## Task objective:
Retype each line of the listing. Do not alter anything.
START Input data
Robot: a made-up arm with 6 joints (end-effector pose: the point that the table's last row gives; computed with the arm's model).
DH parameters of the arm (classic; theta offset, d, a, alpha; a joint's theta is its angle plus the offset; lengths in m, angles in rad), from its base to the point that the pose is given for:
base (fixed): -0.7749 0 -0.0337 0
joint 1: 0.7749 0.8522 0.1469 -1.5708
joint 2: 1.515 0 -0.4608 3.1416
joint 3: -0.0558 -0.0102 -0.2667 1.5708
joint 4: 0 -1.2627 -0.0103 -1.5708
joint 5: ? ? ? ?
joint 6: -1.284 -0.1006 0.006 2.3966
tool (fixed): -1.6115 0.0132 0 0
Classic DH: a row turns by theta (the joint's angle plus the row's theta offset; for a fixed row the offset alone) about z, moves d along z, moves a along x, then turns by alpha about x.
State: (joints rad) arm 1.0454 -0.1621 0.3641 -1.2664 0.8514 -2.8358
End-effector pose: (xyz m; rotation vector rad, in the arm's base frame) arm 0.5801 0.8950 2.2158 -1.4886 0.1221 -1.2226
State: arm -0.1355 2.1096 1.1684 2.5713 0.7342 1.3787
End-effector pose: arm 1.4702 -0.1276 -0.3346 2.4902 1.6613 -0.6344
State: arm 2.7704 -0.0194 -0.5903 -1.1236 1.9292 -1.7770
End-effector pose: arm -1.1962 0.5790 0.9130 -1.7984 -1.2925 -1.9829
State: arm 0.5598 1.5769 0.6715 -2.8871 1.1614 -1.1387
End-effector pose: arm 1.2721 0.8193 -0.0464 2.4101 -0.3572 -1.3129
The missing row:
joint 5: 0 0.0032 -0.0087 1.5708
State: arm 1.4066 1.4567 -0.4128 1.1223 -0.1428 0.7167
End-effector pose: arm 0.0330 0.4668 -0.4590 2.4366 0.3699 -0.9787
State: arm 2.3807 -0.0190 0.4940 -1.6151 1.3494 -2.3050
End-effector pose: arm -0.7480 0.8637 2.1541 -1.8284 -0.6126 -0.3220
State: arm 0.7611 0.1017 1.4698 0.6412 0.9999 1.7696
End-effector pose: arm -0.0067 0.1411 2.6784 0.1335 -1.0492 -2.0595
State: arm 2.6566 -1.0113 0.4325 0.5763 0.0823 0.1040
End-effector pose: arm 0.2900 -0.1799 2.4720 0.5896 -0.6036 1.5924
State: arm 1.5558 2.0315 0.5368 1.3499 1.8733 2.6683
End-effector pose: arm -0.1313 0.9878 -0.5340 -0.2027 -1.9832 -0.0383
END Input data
## Result:
Robot: a made-up arm with 6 joints (end-effector pose: the point that the table's last row gives; computed with the arm's model).
DH parameters of the arm (classic; theta offset, d, a, alpha; a joint's theta is its angle plus the offset; lengths in m, angles in rad), from its base to the point that the pose is given for:
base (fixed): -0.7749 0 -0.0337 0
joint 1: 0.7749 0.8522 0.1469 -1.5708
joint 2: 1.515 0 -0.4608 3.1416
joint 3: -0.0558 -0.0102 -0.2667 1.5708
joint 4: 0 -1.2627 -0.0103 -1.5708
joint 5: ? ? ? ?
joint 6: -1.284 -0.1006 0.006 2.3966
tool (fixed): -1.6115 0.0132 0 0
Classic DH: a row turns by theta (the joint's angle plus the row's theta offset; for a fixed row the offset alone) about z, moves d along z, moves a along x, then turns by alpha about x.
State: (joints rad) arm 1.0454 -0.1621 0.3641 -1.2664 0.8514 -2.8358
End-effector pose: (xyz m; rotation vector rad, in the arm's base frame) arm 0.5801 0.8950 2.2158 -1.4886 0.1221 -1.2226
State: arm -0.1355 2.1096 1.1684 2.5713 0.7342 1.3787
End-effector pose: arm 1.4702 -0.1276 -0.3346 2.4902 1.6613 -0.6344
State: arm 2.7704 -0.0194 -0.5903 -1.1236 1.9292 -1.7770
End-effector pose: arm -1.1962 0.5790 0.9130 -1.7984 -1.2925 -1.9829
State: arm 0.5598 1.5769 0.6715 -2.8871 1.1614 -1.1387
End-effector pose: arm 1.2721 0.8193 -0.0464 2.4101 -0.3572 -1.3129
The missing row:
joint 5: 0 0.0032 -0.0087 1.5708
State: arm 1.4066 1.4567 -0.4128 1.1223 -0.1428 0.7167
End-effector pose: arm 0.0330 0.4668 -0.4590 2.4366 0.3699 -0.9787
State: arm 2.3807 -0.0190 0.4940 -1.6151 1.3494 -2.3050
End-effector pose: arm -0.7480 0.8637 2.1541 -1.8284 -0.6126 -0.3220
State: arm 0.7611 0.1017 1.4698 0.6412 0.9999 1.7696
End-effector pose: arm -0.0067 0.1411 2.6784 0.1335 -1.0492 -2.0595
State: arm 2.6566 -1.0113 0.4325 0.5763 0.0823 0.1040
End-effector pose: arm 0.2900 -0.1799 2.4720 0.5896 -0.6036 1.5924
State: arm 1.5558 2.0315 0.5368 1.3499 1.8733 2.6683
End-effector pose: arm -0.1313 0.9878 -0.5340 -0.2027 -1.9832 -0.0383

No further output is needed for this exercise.